Hacker News new | ask | show | jobs
by matthewdgreen 1204 days ago
I am currently reading through all of the legislation to try to figure out what the latest version of this actually requires from providers. Early versions talked about scanning for "grooming behavior" in textual conversations, but then also required that there would be no mass-scanning of communications: this seems obviously contradictory. What's frustrating about these laws is how vague everything is: I wish there were more high-quality summaries of the current legislation's terms. (If they exist, please post them here.)
2 comments

The legislation [1] is amazingly vague about the impact on end-to-end encrypted systems. In fact the string "encryption" appears twice, and only once in the body of the text (in Paragraph 26 on page 27.) This paragraph basically says "it's ok to use end-to-end encryption" but does not actually stipulate an exemption for scanning technologies. Presumably this means you would need to somehow implement an effective scanner into your end-to-end encryption. The legislation gives no other guidance about how to do this, how secure it will be, or even a mild discussion of the tradeoffs.
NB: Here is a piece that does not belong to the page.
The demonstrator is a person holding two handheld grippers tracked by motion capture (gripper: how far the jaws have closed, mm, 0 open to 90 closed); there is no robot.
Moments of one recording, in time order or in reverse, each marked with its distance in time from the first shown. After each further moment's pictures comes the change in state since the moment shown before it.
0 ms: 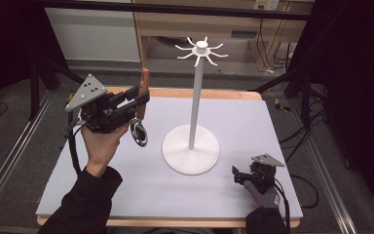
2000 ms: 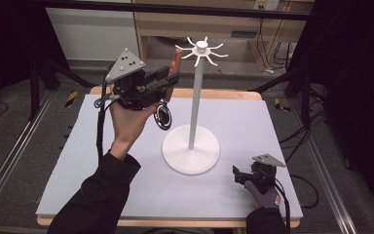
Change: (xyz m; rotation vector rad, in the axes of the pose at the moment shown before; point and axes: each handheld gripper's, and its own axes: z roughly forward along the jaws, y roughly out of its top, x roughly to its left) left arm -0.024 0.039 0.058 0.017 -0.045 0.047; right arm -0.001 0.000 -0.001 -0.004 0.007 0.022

This is alarming because the bill also makes clear that the goal is to detect not only known and unknown CSAM using some technological measure, but also to detect textual content that represents "grooming behavior." Only the "known" CSAM detection approach has ever even been attempted in a production system (with significant limitations) and that system was not ultimately deployed due to technical and customer concerns. But as much as CSAM media scanning worries me, the idea of automated ML-based text analysis for something as vague as "grooming behavior" is frankly terrifying. And I haven't even considered the slippery slope that becomes visible the second you build text-analysis and reporting systems into encrypted communications.
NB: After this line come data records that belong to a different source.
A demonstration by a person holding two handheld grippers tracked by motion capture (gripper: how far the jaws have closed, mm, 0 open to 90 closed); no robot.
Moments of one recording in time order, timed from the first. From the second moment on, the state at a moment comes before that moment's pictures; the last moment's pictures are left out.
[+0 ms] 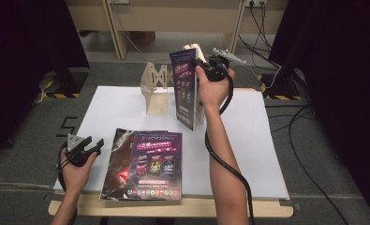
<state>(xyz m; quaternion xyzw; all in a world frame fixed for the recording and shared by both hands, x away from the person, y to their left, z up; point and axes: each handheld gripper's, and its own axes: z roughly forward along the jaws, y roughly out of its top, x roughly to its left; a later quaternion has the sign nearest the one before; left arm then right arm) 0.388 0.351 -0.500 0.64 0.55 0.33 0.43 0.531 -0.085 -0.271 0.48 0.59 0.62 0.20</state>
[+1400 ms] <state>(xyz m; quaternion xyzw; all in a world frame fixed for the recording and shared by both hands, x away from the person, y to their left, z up) 0.389 0.352 -0.500 0.64 0.55 0.33 0.43 0.580 -0.061 -0.268 0.49 0.59 0.60 0.23</state>
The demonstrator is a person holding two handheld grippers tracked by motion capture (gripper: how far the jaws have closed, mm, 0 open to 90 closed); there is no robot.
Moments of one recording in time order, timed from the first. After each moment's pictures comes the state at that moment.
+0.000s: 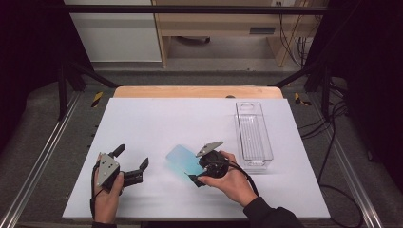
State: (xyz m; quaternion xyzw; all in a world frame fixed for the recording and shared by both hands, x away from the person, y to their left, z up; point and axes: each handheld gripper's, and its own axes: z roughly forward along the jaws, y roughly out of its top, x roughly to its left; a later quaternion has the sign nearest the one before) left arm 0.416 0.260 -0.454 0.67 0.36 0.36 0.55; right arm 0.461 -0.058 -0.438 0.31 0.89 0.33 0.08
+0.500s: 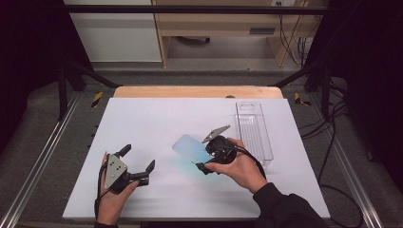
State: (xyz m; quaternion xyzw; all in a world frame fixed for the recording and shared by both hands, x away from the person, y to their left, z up) left arm 0.412 0.239 -0.449 0.69 0.32 0.37 0.54; right arm 0.478 -0.076 -0.393 0.31 0.89 0.31 0.09
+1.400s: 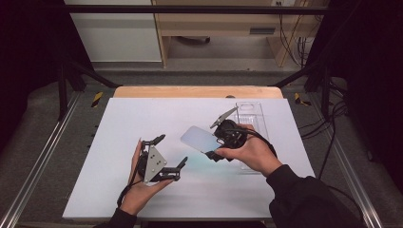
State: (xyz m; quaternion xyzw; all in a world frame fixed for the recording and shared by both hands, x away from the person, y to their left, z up) left arm 0.433 0.152 -0.425 0.74 0.20 0.39 0.52; right arm 0.496 -0.097 -0.346 0.31 0.91 0.27 0.08
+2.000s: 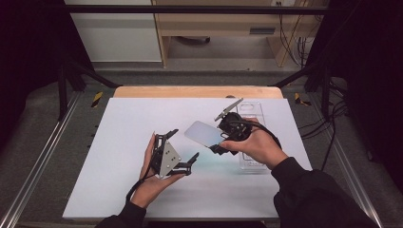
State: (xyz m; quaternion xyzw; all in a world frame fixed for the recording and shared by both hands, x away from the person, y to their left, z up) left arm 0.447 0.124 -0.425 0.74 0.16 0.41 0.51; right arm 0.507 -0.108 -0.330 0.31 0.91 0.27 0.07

What is much more concerning than the legislation is the Impact Assessment [2], which is cited in the legislation to justify its reasoning. Specifically, the Impact Assessment recommends Option E, which is "mandatory scanning of all known and unknown CSAM, as well as textual detection of 'grooming behavior'" even in systems that deploy E2E encryption.

Where the legislation is vague about E2E encryption, the impact assessment [2] leaves no scrap of unambiguity: it makes clear that the need for these mandatory scanning mechanisms is almost entirely a response to the increasing deployment of E2EE, and specifically cites Facebook's (still un-deployed) 2019 encryption announcement to support its argument for a mandatory scanning requirement. It uncritically cites Apple's (since withdrawn) CSAM scanner (p. 39) as an example of a balanced privacy solution. It cites vaguely to the existence of scanners capable of detecting unknown CSAM, barely acknowledging that such techniques are entirely at the hypothetical/research stage and may not be safe at all. Finally it provides a privacy analysis that somehow concludes that the privacy benefits "in protecting victims" naturally outweigh all other concerns that might pop up around the deployment of what will be the world's most powerful ML-based text and media mass-surveillance system for encrypted and unencrypted private messages.
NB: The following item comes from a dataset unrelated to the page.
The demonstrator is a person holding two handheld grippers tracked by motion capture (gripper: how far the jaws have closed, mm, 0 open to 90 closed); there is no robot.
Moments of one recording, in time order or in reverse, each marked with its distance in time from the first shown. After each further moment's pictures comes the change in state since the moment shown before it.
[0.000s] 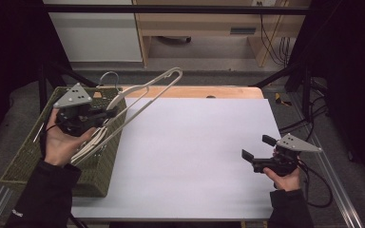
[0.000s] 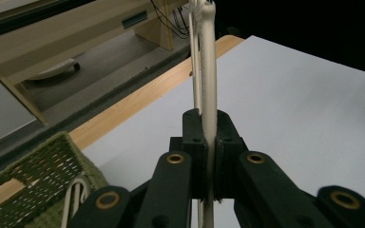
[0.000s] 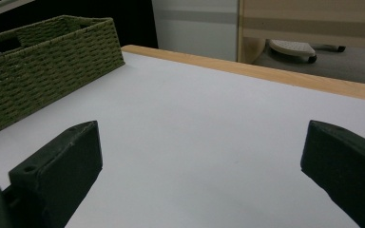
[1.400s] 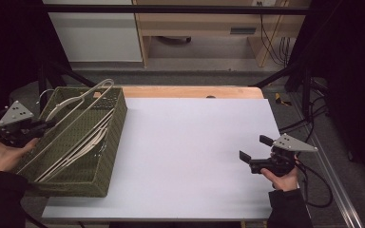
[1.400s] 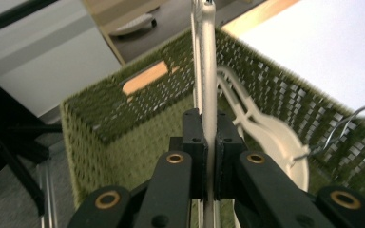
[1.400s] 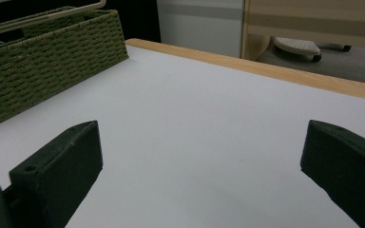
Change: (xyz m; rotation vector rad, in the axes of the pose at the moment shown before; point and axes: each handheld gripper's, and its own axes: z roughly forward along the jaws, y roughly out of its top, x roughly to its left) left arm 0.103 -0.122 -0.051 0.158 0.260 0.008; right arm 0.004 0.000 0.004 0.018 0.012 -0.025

Because take note: while the authors don't use that terminology, readers should have no doubt: that is what the EU is proposing to build with this legislation.

[1] https://eur-lex.europa.eu/resource.html?uri=cellar:13e33abf-...

[2] https://eur-lex.europa.eu/legal-content/EN/TXT/PDF/?uri=CELE...

The ambiguity is by design.

It puts the onus on the implementer to be overzealous under fear of being criminally liable. This has the added benefit (to the slimy legislators pushing this garbage) of allowing them to scapegoat any perceived excesses onto corporations and developers.